Built as a commercial venture in 1793 by Elisha Wheeler and Asher Goodnow, the Federal-style Hosmer House is named in memory of Reverend Edwin Barrett Hosmer, father of artist Florence Ames Hosmer (1880–1978), who purchased the house in 1897.
A graduate of the Massachusetts College of Art, where she later served on the faculty, Florence Hosmer fully supported herself by selling paintings commissioned by dignitaries, musicians, friends, and relatives, and by teaching art in private and public schools. She maintained a studio and tearoom on Newbury Street in Boston in the 1940s and spent her summers at artist colonies in Peterborough, New Hampshire, Ogunquit, Maine, and on Cape Cod in Massachusetts. Hosmer’s paintings have been displayed by The Copley Society and The International Institute of Boston, and are in the permanent collections of the Essex Institute of Salem, Massachusetts, Dartmouth College in New Hampshire, the Danforth Museum in Framingham, Massachusetts, the Park Street Church in Boston, and in private collections.

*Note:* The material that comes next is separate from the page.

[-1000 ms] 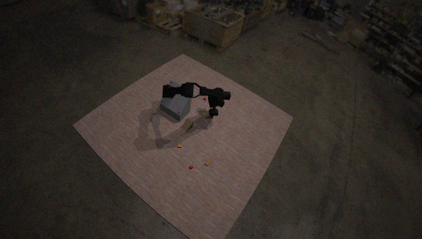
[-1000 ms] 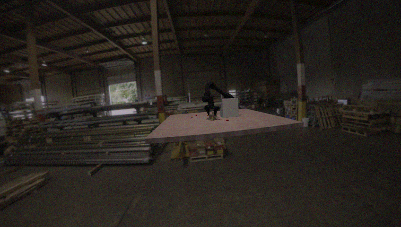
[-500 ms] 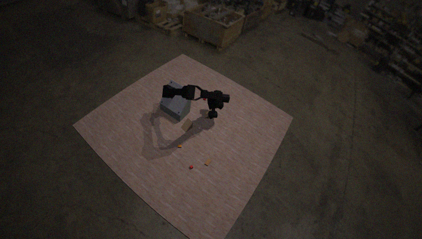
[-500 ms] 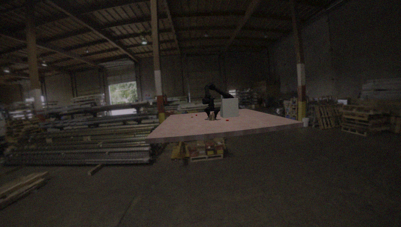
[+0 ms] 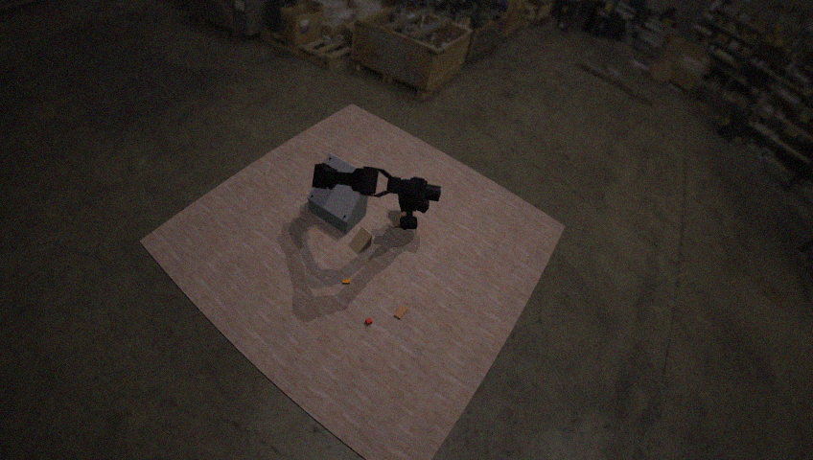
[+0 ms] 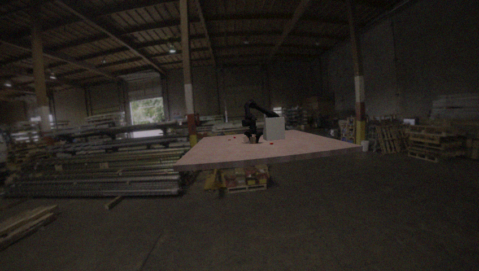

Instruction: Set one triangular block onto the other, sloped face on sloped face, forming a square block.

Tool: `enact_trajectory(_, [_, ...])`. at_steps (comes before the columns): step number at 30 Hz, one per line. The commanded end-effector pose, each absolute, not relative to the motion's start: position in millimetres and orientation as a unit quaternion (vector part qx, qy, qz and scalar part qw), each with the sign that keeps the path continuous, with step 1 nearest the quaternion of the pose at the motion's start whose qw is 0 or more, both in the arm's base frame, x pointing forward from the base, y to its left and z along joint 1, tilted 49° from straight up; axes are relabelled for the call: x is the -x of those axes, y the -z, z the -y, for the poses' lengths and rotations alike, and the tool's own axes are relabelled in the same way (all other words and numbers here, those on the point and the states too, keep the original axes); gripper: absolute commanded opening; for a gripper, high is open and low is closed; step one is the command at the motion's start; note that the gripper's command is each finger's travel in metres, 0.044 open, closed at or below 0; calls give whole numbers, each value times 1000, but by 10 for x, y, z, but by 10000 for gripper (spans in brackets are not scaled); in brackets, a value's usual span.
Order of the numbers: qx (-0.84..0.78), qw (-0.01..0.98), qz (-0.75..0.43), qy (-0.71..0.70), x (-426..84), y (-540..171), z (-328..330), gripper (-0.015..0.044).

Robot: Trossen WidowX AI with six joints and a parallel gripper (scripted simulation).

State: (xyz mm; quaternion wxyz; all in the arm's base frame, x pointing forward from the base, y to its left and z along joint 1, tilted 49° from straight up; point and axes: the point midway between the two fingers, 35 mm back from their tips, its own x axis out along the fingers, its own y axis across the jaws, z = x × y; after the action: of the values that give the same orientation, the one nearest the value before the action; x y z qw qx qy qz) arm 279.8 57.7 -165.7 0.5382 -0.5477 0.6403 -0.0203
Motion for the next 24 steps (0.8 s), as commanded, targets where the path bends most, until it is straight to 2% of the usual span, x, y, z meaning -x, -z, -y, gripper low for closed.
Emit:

Hosmer deeded the property to the Town of Sudbury in 1959 with the condition that the Town provide for her care until her death, stipulating the house and its contents remain on display to the public as a memorial to her father. She also left over 450 of her paintings to the Town, many of which are on display at the house.
The Hosmer House is managed by the Sudbury Historical Commission, and is open to the public on major holidays and the first weekend in December.